Finding Zen (literally) in Vancouver: Inside Nitobe Garden

Nature lovers know Vancouver has more than its share of exceptional parks and gardens, from 1,000-acre Stanley Park to the tiny .3-acre Dr. Sun Yat-SenClassical Chinese Garden.  But there’s one garden that even the most dedicated of outdoor buffs tend to overlook: the Nitobe Memorial Garden on the University of British Columbia campus.

The 2.5-acre garden, tucked away near a set of campus dormitories, happens to be regarded as the best traditional Japanese garden in North America, and one of the finest in the world.

Inside the gates, the garden – a circular pathway around a small lake, all set in the B.C. coastal forest – doesn’t look like much, at least at first glance.  But on closer inspection (and with a little help from the handy brochure), it becomes clear that the traditional Zen garden has been meticulously designed, right down to every leaf and stone.  A stroll through the garden, which takes around 20 minutes, is meant to be a highly symbolic journey.  You’re not just admiring nature; in fine Shinto tradition, you’re gaining instruction and insight on the world and your place in it.  While the garden can be interpreted in many different ways, one popular interpretation is that it represents the journey of life itself.
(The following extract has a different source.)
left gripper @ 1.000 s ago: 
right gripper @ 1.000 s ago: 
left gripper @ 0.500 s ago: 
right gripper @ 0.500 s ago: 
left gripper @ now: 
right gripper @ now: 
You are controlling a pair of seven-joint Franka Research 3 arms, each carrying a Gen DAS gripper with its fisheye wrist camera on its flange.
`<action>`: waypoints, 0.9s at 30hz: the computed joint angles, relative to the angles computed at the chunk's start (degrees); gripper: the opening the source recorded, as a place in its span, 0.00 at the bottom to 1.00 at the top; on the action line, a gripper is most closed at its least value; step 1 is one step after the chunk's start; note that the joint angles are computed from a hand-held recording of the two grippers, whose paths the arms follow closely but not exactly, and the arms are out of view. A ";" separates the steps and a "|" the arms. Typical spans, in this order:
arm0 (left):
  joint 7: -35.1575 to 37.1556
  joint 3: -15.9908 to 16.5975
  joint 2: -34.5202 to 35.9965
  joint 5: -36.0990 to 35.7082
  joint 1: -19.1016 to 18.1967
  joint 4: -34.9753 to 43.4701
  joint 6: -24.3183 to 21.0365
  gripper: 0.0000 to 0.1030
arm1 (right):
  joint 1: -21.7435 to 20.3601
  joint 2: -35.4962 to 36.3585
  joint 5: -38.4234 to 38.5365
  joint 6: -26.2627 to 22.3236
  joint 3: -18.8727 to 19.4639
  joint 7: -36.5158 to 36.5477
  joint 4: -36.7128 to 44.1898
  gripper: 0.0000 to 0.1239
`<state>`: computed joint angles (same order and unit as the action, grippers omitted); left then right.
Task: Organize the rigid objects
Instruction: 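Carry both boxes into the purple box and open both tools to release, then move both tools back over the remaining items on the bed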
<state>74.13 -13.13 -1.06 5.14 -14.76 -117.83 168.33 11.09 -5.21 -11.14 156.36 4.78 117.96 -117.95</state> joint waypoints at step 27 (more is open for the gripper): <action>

A rushing mini-waterfall and set of slippery stepping stones embody the early perils of infancy.  Bridges over the lake reflect important junctures on life’s journey, like marriage and spiritual growth.  Stone lanterns placed strategically along paths represent light dispelling darkness, helping the seeker gain perspective on the challenges ahead.

Of course, you don’t need to get so deep to enjoy the garden.  It’s a quiet, peaceful space (apart from the occasional car passing by on Marine Drive, just beyond the garden walls) shaded by towering western red cedars and hemlocks.  The ground is covered almost entirely by soft, green moss.  And throughout April, the cherry trees are in bloom, sending blossoms cascading into the lake and along the paths.

The garden is also extremely popular on weekends (especially with families with small children and camera-toting travellers).  So be sure to visit during the quieter weekdays for a true Zen experience.

Nitobe Memorial Garden is located at 1895 Lower Mall on the UBC campus, just a short walk from the UBC Museum of Anthropology. It’s open daily 9:30 a.m.-5 p.m., from April-October. Adult admission is $7.